JuliaText / TextAnalysis.jl

Julia package for text analysis
Other
373 stars 95 forks source link

allow DocumentMetadata to hold arbirtary data #158

Closed tanmaykm closed 9 months ago

tanmaykm commented 5 years ago

This introduces a new custom field in DocumentMetadata that is set to nothing by default, but can be used by user code to store arbirtary metadata against the document for use later. Having a pre-determined place to store such data would simplify processing in may cases.

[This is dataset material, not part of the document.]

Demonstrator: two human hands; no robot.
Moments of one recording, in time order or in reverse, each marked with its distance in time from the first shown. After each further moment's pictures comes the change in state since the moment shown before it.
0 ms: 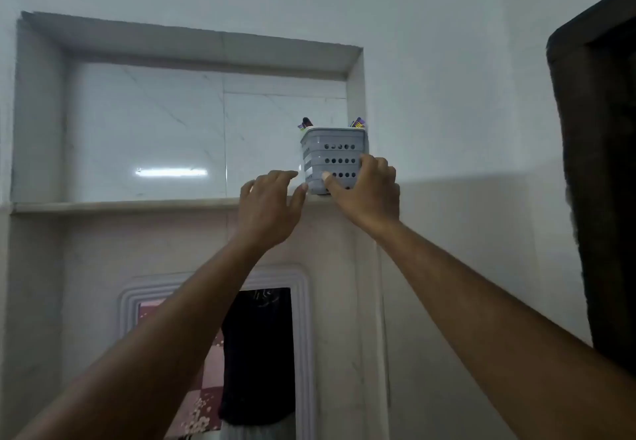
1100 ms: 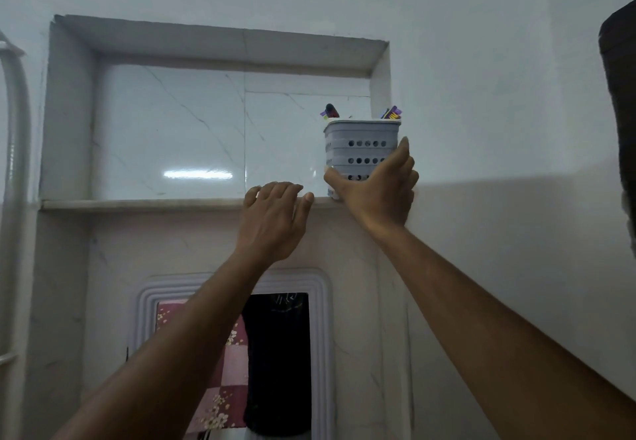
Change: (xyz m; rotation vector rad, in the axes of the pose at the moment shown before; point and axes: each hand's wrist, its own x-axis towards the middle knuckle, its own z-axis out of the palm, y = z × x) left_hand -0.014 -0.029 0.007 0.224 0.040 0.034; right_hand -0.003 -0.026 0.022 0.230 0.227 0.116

zgornel commented 5 years ago

A more flexible approach would be to allow documents to hold any metadata (arbitrarily complex) and provide the mechanism for converting custom metadata to the 'standardized' DocumentMetadata https://zgornel.github.io/StringAnalysis.jl/dev/doc_extensions/

Just for the record, there was a pull request extending DocumentMetadata with a few fields a while ago that went stale for months on end.

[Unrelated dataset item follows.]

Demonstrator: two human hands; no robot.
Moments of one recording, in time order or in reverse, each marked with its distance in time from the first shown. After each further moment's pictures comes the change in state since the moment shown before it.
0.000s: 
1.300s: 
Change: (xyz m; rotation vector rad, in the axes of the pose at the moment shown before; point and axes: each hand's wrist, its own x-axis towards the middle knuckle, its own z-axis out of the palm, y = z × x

tanmaykm commented 5 years ago

Yes, having an abstract metadata type seems like a better idea. The API changes may be more intrusive though? Stemming depends on the language stored in metadata, that needs to be abstracted out. And there are a bunch of APIs in metadata.jl. Is there anything else?

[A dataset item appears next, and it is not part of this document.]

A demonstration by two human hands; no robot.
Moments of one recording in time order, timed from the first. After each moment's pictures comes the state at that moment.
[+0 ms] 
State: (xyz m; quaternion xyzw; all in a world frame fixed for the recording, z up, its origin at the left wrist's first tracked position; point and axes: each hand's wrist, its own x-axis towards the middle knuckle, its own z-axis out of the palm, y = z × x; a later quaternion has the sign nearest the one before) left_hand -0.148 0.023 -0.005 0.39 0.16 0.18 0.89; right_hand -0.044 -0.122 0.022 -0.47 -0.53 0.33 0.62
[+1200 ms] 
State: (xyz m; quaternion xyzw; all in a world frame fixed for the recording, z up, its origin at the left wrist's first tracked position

tanmaykm commented 5 years ago

Rebased to resolve conflicts.

Probably this change will be sufficient for now? While we can continue discussing about a more appropriate metadata representation for the future.

rssdev10 commented 9 months ago

Hi @tanmaykm and @zgornel , I'm trying to refresh TextAnalysis last month. I find this PR useful, but made some changes to keep it API compatible. If there are no objections, I'd like to merge it.